Por una parte, se esparció en el canal de televisión donde Barclays hace un programa todas las noches el rumor insidioso de que un grupo o cofradía de empresarios ultraconservadores, fanáticos religiosos, enemigos del aborto y las minorías sexuales, había comprado la televisora para favorecer a los republicanos y a su líder vocinglero y acanallado, el expresidente que sueña con volver al poder. Si han vendido el canal a esos locos conservadores, renunciaré de inmediato, le dijo Barclays a su esposa Silvia. Pero era solo un rumor: la estación no ha sido vendida y sus dueños le aseguraron a Barclays de que no está en venta.

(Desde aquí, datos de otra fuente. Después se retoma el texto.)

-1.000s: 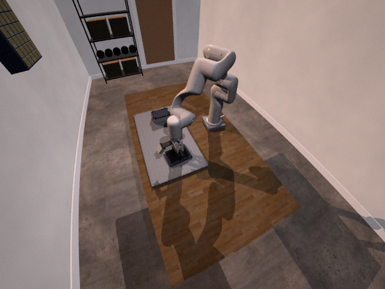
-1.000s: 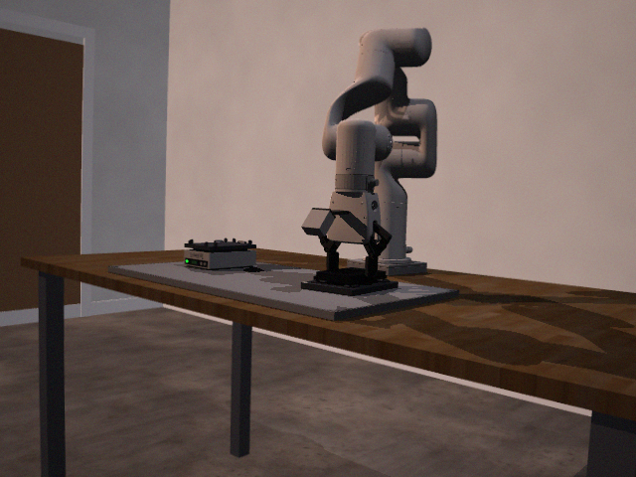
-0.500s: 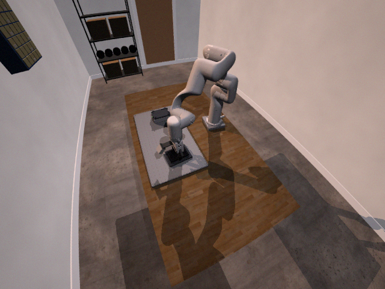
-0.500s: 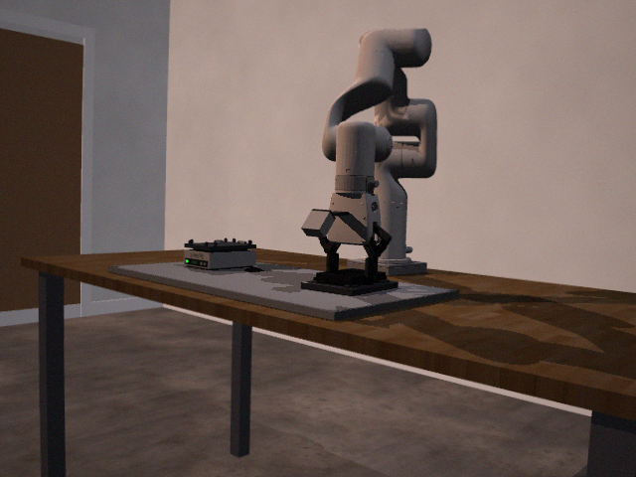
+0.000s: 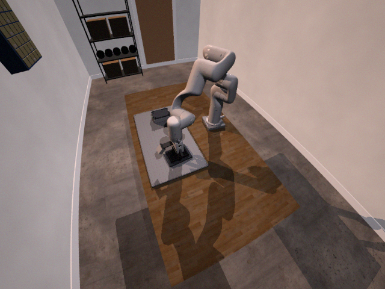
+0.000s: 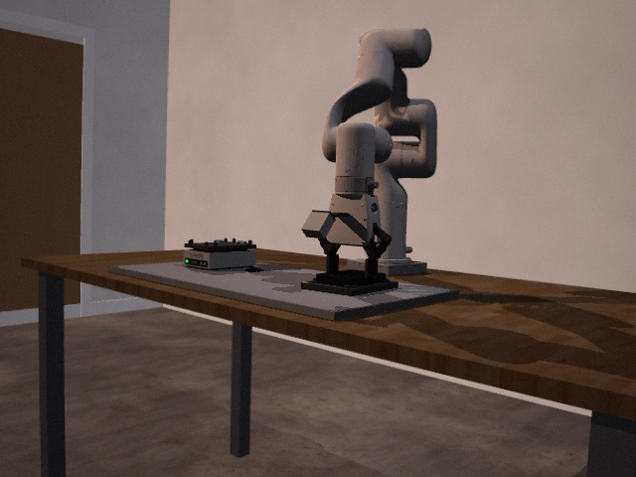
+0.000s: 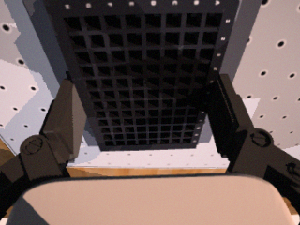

Por otra parte, la cuidadora del perro de los Barclays, una señora chilena que gana bastante dinero cuidando a los perros de la isla, se tomó unas merecidas vacaciones de dos semanas y viajó con su pareja a Estambul. Debido a ello, el perro de los Barclays, llamado Leo en homenaje a Messi, ha permanecido en casa las últimas dos semanas, en lugar de irse con su cuidadora chilena de ocho de la mañana a cinco de la tarde. Al estar en casa todo el día, el perro ladra cuando le viene en gana y despierta a sus dueños, que suelen dormir hasta mediodía. Más fatigado y quejumbroso que de costumbre, Barclays ha pasado esos días de estruendos caninos tomando coca colas con hielo para no desfallecer.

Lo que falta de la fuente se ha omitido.